Fuse adapter into the base — ship as one model

mlx_lm.fuse \
  --model mlx-community/gemma-3-4b-it-bf16 \
  --adapter-path ./adapters \
  --save-path ./gemma-3-4b-tuned

Serve as an OpenAI-compatible HTTP server

mlx_lm.server \
  --model mlx-community/gemma-3-4b-it-4bit \
  --host 0.0.0.0 --port 8080

# now usable from anything that speaks OpenAI
curl http://localhost:8080/v1/chat/completions \
  -H "content-type: application/json" \
  -d '{
    "model": "default",
    "messages": [{"role":"user","content":"hi"}],
    "max_tokens": 64
  }'

mlx-vlm — vision-language

Same shape, but with images. Gemma 3 4B's -it instruction-tuned variant is multimodal; mlx-vlm handles the image preprocessing.

pip install mlx-vlm

from mlx_vlm import load, generate
from mlx_vlm.prompt_utils import apply_chat_template

model, processor = load("mlx-community/gemma-3-4b-it-4bit")
prompt = apply_chat_template(processor, model.config,
    ["<describe what you see>"], num_images=1)

out = generate(model, processor, prompt, image=["./photo.jpg"], max_tokens=200)
print(out)

Integrate with this project

Concrete plays for the Organized AI / clip-pipeline setup:

Replace cloud LLM with local Gemma 3 4B. Stand up mlx_lm.server on claw, point the autoresearch loops' OPENAI_BASE_URL at it.
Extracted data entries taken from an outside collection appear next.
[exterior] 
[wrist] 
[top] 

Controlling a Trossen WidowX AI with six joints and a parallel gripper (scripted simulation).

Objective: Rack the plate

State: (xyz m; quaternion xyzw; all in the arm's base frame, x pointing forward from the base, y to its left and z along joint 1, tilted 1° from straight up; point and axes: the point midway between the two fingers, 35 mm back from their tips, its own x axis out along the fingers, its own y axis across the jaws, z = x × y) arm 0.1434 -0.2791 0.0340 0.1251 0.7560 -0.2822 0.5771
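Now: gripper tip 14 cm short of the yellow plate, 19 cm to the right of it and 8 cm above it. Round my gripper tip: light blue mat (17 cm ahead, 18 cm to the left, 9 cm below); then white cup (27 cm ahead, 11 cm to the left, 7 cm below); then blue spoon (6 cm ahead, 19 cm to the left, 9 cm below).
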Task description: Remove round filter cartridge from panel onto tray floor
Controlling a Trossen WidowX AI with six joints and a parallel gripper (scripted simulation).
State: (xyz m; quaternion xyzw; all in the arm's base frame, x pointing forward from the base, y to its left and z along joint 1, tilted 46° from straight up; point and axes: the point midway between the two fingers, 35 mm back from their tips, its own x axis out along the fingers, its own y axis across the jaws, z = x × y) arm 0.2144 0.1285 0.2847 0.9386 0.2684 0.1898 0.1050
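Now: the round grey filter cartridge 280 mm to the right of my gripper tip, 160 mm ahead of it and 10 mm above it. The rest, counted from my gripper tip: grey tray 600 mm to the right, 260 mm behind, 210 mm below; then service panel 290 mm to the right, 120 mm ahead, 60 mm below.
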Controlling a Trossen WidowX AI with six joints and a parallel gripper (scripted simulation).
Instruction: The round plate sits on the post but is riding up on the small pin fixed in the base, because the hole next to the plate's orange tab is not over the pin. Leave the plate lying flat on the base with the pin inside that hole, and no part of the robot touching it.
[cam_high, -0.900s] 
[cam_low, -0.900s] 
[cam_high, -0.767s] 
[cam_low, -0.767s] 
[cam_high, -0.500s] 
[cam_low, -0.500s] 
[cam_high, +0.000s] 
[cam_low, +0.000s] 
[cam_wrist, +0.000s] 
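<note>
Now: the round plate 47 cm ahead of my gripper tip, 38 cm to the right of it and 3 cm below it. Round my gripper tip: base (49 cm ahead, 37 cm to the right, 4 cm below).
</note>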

Free token throughput; offline-capable; latency falls from hundreds of ms to tens.
Caption polish on-device. The caption-quality-boost skill currently calls Claude for proper-noun cleanup. A LoRA-fine-tuned Gemma on your past transcripts handles ~95% of cases locally.
Vision moment scoring. mlx-vlm + Gemma 3 4B-multimodal on still frames from a long-form recording. Replace TwelveLabs for the basic "is this a high-energy moment" classification on cost-sensitive sessions.
Speaker diarization assist. Pyannote does the audio diarization; Gemma reads the transcript and proposes speaker→identity mappings as a sanity layer (the LLM-bootstrap-speakers skill is already this shape — just swap the model).
Token Machine routing. Token Machine's "local can clear the bar" path is exactly an mlx-lm endpoint. Wire claw's local Gemma as one of the routed backends; PostHog's $ai_generation events still flow.

Pitfalls

Forgetting mx.eval() in training loops = exploding memory. The lazy graph spans every op until you force evaluation. mx.eval(model.parameters(), opt.state) after every step.
Mixing dtypes silently. bf16 weights × fp32 input casts up to fp32 — kills your speedup. x.astype(mx.bfloat16) at the model boundary.
"Out of memory" on M-series isn't always real. macOS will swap rather than fail; you'll just get slow. Watch memory_pressure in Activity Monitor. For a 4B model + KV cache at 8K context, plan ~10 GB.
HF gated models need huggingface-cli login. Gemma weights are gated. Run huggingface-cli login once with a write-scoped token, then load() works.
Don't quantize a fine-tune you haven't validated yet. 4-bit Q on top of a small LoRA can amplify drift. Validate the bf16 fused model first; quantize after.
The KV cache is the dominant memory cost at long contexts. A 4B model with 32K context can use more memory for KV than for weights. --kv-bits 8 halves that for ~5% quality.
mlx and mlx-lm version skew. mlx-lm pins a tight range of mlx versions. Pip-install both together; don't bump mlx independently and expect mlx-lm to keep working.
Server-mode is OpenAI-compatible but not OpenAI-identical. Tool-calling shapes, image content blocks, and streaming chunk format are mostly compatible — but a few SDK clients trip on edge cases. Test with curl first; add SDK after.